=== Section Start ===
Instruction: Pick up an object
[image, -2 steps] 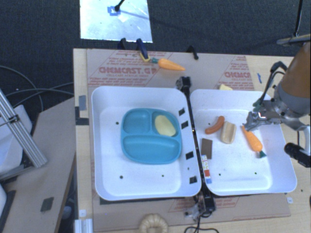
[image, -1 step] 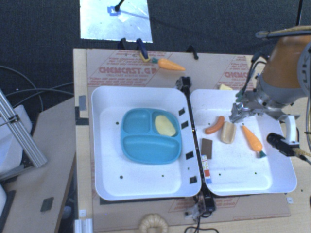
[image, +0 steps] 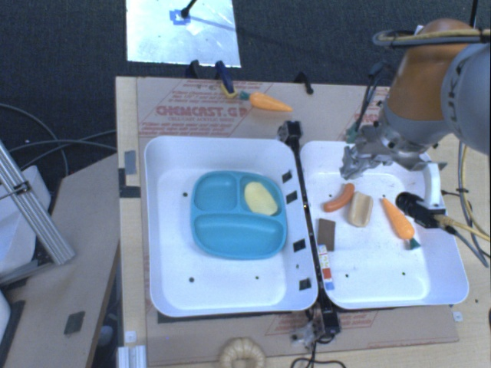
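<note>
Nearest me, a pale ring (image: pixel 244 353) lies at the front edge of the counter (image: pixel 322 110), outside both bins, so I judge it out of play. Behind it the right bin (image: pixel 449 286) holds the loose things, spread flat and mostly apart, which should leave room to come down on one. A brown block (image: pixel 326 233) sits by the dividing wall with a small striped card (image: pixel 327 271) in front of it. Further back, a reddish sausage (image: pixel 339 198) lies just beside a beige block (image: pixel 360 209), and a carrot (image: pixel 399 219) lies to their right.

The hand (image: pixel 354 163) hangs over the back of this bin, just behind the sausage, which I take as the likeliest pick. I cannot tell how far open the hand is, and every item looks to be resting on the bin floor. The beige block crowds the sausage's right end and may get nudged.

The left bin (image: pixel 165 282) carries a blue divided plate (image: pixel 230 232) with a yellow piece (image: pixel 261 198) in its back right compartment, well apart from the hand. A second carrot (image: pixel 267 102) lies on the counter behind the bins.
</note>
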Action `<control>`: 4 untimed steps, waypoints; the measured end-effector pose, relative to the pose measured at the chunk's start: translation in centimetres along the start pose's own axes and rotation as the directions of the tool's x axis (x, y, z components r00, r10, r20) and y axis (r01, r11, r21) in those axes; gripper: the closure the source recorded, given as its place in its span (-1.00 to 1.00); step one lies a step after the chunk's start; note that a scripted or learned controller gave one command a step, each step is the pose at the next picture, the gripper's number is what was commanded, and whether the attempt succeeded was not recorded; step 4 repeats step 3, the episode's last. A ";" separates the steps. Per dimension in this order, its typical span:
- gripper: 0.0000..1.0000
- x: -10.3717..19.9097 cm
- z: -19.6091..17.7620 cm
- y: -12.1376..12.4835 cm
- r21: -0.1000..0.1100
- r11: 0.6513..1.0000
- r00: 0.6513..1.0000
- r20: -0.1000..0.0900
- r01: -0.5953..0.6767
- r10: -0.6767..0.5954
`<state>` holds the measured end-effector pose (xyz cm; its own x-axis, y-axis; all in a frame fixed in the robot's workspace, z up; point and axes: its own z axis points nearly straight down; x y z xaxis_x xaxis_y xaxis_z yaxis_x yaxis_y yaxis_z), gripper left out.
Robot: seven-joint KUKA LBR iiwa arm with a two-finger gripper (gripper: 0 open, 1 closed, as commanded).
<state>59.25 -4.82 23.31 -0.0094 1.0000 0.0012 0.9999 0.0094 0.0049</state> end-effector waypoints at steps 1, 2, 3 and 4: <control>1.00 4.6 -0.1 1.8 0.001 1.000 1.000 0.000 -0.001 0.001; 1.00 4.5 -0.1 2.3 0.002 1.000 1.000 0.002 -0.003 0.003; 1.00 5.0 1.6 2.8 0.004 1.000 1.000 0.002 -0.003 0.003; 1.00 5.0 1.6 2.8 0.004 1.000 1.000 0.002 -0.003 0.003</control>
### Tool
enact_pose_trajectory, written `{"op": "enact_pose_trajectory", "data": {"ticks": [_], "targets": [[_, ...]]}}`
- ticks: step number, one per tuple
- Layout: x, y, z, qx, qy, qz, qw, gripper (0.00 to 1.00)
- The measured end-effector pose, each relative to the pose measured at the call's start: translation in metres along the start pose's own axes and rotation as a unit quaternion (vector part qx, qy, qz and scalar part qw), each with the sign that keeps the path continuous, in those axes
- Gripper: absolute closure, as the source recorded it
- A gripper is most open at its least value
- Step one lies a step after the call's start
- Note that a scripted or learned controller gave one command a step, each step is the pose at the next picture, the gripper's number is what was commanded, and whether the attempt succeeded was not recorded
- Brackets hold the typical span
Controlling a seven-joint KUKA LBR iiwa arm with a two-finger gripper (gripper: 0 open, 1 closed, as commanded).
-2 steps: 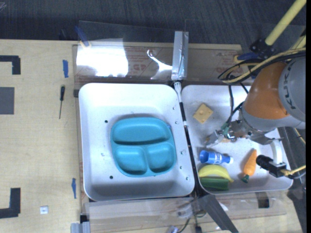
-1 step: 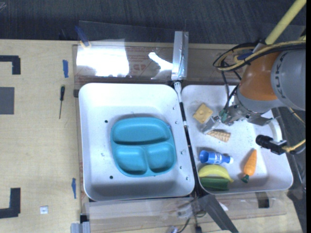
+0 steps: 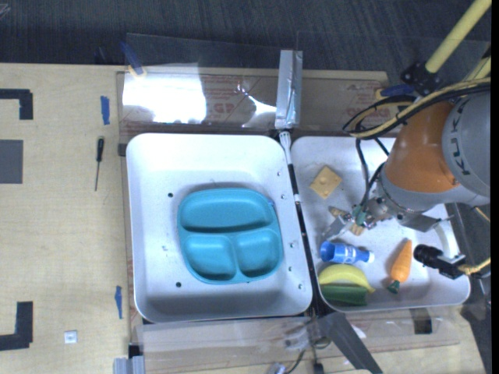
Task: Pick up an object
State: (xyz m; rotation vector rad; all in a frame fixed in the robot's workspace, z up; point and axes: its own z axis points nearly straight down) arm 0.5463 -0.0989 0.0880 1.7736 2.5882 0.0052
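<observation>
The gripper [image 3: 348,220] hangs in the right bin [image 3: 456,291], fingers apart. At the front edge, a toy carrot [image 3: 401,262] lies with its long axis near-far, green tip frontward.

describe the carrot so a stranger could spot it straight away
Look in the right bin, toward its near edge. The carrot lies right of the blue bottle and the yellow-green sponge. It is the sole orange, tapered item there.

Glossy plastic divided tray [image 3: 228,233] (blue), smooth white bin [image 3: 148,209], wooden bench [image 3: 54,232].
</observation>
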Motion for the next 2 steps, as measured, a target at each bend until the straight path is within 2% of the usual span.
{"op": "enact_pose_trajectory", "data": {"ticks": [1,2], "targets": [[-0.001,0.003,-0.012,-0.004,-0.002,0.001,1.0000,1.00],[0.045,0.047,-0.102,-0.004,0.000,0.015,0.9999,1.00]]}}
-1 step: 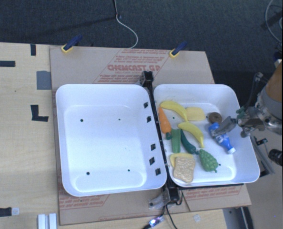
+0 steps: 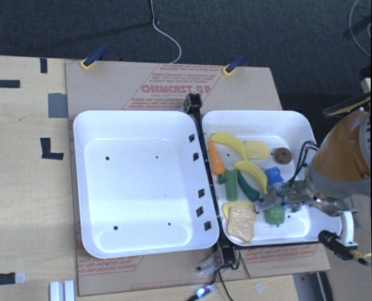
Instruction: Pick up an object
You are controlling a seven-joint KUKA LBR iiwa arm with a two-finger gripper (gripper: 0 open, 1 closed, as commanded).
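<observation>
Your gripper hangs low in the right bin, with the green block just below; I cannot tell its grip.

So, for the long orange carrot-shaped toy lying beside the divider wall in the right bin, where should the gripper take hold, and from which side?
Probably at the middle of the long orange carrot-shaped toy, coming straight down from above. It lies flat and narrow, running along the divider, so the fingers should close across its width. The dark green piece sits close by its lower end, so the upper half looks freer.
</observation>
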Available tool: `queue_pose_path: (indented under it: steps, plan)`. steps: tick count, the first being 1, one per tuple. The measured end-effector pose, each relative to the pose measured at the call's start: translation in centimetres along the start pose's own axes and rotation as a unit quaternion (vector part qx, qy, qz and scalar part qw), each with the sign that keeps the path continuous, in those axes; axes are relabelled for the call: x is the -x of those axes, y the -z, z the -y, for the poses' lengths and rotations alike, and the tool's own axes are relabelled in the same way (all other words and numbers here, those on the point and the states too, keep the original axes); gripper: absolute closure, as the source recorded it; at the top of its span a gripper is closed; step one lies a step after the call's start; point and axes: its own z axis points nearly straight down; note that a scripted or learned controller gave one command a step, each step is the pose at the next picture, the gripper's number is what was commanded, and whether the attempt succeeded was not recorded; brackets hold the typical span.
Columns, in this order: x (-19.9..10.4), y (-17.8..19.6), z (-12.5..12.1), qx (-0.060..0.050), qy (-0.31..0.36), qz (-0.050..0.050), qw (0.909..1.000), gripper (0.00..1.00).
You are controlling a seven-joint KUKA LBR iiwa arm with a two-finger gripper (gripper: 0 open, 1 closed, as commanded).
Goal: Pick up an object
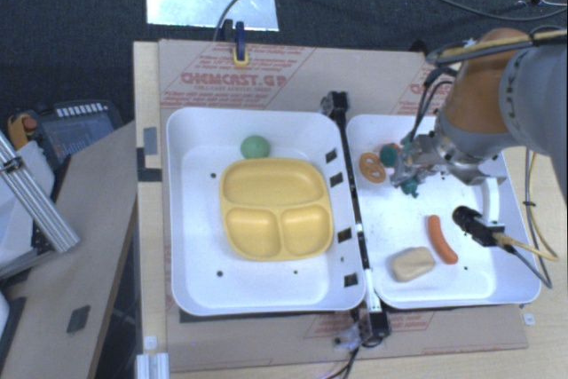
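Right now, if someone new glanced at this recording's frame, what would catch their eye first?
Most striking is the yellow three-compartment plastic tray in the middle of the left white bin, with a small green ball just behind it. In the right white bin, the grey arm's gripper hangs near an orange pretzel-shaped toy, with a red sausage and a beige lump nearer the front.

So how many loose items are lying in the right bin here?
3: a pretzel at the upper left by the gripper, a sausage lower right, a beige lump near the front. The arm may hide others.
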Motion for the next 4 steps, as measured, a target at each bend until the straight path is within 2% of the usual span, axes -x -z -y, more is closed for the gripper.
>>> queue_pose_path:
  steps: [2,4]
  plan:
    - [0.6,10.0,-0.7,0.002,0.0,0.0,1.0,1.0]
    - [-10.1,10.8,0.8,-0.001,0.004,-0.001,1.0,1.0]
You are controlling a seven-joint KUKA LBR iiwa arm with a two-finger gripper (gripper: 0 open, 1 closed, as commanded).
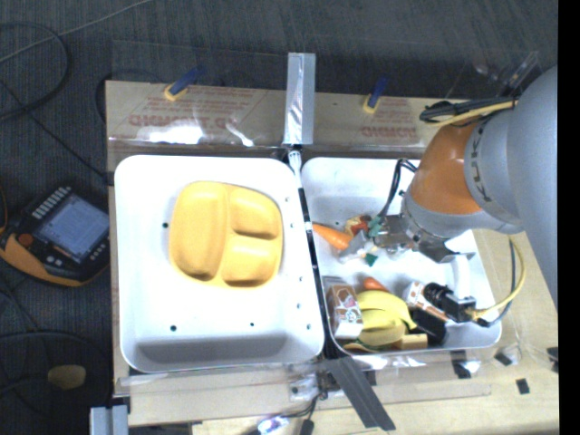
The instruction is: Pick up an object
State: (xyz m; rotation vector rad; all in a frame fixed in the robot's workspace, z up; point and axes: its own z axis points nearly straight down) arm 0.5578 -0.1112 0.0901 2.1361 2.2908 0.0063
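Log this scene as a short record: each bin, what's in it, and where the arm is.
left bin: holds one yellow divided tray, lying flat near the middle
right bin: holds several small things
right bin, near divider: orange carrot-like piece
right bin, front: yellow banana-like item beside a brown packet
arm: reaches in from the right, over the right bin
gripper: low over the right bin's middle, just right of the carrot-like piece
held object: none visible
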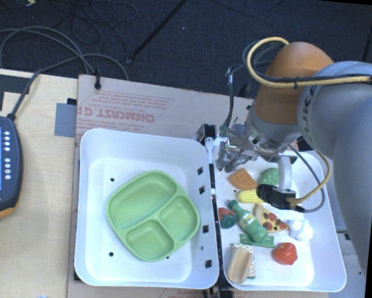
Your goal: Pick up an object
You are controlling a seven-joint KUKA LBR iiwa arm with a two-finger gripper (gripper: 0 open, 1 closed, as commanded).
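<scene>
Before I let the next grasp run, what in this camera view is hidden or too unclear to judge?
- Pincer: dark and small against the right bin's far corner; open or shut, or holding anything, cannot be told.
- Right bin's far side: covered by the arm.
- Green toy: partly hidden behind the black cable fitting.
- Toy pile: items overlap; shapes blurred.

The arm (344,122) is a thick, smooth grey cylinder with a rounded orange band (293,73) above the wrist. A yellow cable (265,51) loops over the orange part and runs along the grey shell. Below the band sits a grey wrist collar, then a cluster of dull metal parts and brackets. Thin dark cables (317,185) curl out from this cluster, beside a black block and a white bracket.
</scene>
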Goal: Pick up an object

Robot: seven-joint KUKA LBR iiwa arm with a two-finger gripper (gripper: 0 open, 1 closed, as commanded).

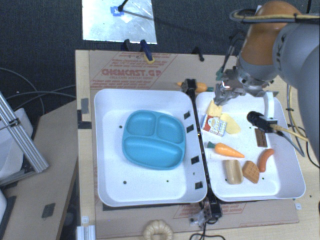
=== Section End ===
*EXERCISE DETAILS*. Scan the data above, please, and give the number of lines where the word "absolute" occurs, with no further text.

*TASK RESULT*. 2